Kill Kill Kill: Bears Celebrate Women’s History Month

Sunday, March 16th, 2008

They can smell menstruation, you know.

The Death Of Merton Hanks – A Kill Kill Kill Post In Two Movements

Thursday, March 13th, 2008

You know, I found this one video where a group of tigers chase down an ostrich, and I quite enjoyed it.

But I felt it needed something more. Sure, I got the vicious ostrich gang tackle, but they cut out just as the feasting began! I need to see a tiger drag the ostrich away by its snapped little neck.

Oh yeah, that’ll do. Just like the song goes, “Don’t whizz on the electric fence!”

Kill Kill Kill: Tony Romo Runs in Vain from the Paparazzi

Wednesday, March 5th, 2008

Two little mice, fell in a bucket of cream.

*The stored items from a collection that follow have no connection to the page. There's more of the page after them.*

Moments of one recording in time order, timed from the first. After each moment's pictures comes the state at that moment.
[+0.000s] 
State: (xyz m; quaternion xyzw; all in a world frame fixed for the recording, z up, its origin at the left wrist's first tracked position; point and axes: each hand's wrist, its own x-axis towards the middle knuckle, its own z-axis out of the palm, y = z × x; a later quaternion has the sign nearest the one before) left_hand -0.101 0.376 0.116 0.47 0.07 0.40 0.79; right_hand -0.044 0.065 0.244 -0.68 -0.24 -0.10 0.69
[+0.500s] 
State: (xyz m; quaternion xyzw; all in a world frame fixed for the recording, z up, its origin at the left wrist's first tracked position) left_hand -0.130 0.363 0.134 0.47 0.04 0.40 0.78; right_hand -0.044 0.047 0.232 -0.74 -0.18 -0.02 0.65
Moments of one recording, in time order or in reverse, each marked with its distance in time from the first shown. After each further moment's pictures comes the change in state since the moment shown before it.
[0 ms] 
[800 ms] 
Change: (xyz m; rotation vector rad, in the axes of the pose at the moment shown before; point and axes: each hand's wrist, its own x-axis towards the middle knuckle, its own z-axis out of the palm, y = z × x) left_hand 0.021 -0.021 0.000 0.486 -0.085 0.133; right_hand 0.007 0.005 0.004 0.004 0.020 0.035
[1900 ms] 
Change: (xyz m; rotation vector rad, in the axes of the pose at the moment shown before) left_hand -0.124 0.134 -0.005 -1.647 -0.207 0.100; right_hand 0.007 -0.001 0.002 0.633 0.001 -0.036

The. First Mouse, quickly gave up, and drowned. The second mouse. Wouldn’t quit. He… struggled, so hard. That eventually, he churned. That cream into butter. And crawled out.

Gentlemen. As of this moment, I am dropping. That. Second mouse? Into. A tank of piranha.



Kill Kill Kill: Why Did the Gazelle Cross the River?

Thursday, February 28th, 2008

Oh no! That petite coed is trying to leave the frat party, but Jerramy Stevens and his friends are there!

This Guy’s a Chubby Chaser

Wednesday, February 27th, 2008

Okay, we’ve had enough of mourning death for one day. Back to celebrating it with this clip of a tiger trying to bag itself a cow. Stop nipping at its legs, tiger, that’s poor tackling form. If it were a horse, Roy Williams would have some useful advice for you.

Anyway, this must be what trying to rape Raven Simone is like.